I've come off lightly compared to him I guess.
The section 7 will take up to 14 weeks, so he will have supervised contact in that time.
I still feel worried, I don't really know why.

OP posts:
Pebbledashery · 05/07/2021 14:02

although in the section of his impression of both witnesses (me and ex) he said that I was extremely intelligent and articulate, and he could quite clearly see I was a broken person who had attempted to put myself back together following the emotional turmoil.

OP posts:
Justmeandme19 · 05/07/2021 14:25

From my experience., you really just need to see it as the bigger picture. Yes there will be things your not happy with (i found the same). But you entered into the court process to keep yourself and your daughter safe. Have you achieved this? Yes. The finner details are insignificant.

Pebbledashery · 05/07/2021 14:32

This fact finding was to do with the non-molestation order also, not children's proceedings - although he made findings of child abuse. This was actually all relative to the NMO, which has been extended.

OP posts:
Queenie6655 · 05/07/2021 14:34

Wow

Good outcome

Yes it is hard to read some parts of this

So for you op
Hoping this means never any unsupervised contact? Ever!!!??

Well done for getting through this hell

Pebbledashery · 05/07/2021 14:56

Im just worried, my solicitor said at some point in the future he has a legal right to know what school DD goes to etc and that he will find out what county she is in.. How can I get around this? can there be some kind of restriction implied onto his PR where he doesn't know what school she goes to? I just can't risk him knowing where we are. I really can't. My life won't be worth living.

OP posts:
jay55 · 05/07/2021 14:59

Overall things sound good. Such a relief that the non mol has been extended and all the findings against him.

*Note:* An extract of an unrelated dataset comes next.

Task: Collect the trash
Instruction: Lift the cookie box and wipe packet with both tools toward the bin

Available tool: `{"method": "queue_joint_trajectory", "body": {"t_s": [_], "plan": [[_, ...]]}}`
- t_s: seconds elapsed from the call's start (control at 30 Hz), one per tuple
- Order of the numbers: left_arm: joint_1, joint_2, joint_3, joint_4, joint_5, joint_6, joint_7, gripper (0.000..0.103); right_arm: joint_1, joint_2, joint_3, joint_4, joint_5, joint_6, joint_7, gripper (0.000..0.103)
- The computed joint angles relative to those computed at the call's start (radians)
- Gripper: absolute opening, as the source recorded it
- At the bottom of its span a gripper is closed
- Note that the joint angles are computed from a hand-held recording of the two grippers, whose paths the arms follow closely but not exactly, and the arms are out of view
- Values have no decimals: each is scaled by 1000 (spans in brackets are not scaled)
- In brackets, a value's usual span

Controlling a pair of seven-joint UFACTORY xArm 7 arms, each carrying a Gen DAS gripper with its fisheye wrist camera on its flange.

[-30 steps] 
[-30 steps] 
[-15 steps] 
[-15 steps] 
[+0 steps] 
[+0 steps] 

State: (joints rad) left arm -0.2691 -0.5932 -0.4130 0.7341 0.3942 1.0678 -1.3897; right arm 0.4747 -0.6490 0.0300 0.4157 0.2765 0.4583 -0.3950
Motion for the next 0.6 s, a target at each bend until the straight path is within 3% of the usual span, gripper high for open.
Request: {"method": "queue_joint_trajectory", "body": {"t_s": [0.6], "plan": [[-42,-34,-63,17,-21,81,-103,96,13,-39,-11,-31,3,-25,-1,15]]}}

Why the fuck would a judge think a father who has abused his child deserved to spend Father's Day with said child?

Whatamesssss · 05/07/2021 15:07

Would the stalking protection order stop them from telling him which school she goes to? I imagine it would, but again, I have no knowledge of this, maybe someone else could shed some light?

Pebbledashery · 05/07/2021 15:45

I think more importantly, he's very clearly said that unsupervised contact is not appropriate at all at this point.. i think his side was hoping that they could ask for unsupervised contact to commence!

OP posts:
Queenie6655 · 05/07/2021 16:12

Well that's good news

I hope this stays set in stone

When you are this vile you should not get away with these things

fourquenelles · 05/07/2021 17:02

Phew Pebble really good news even with the little bits of mould in there. I don't think that there is still any real understanding by people who have never been in the position just how you can drive yourself to act totally out of character by frustration, injustice and buttons being pushed.

If I could have gotten hold of my daughter's abuser I would have stabbed him in the neck and quite happily gone to prison for it and normally I can't even kill spiders. Thankfully he died falling out of a window after a heart attack brought on by a huge drug overdose. I am more than happy to wish the same for your abuser.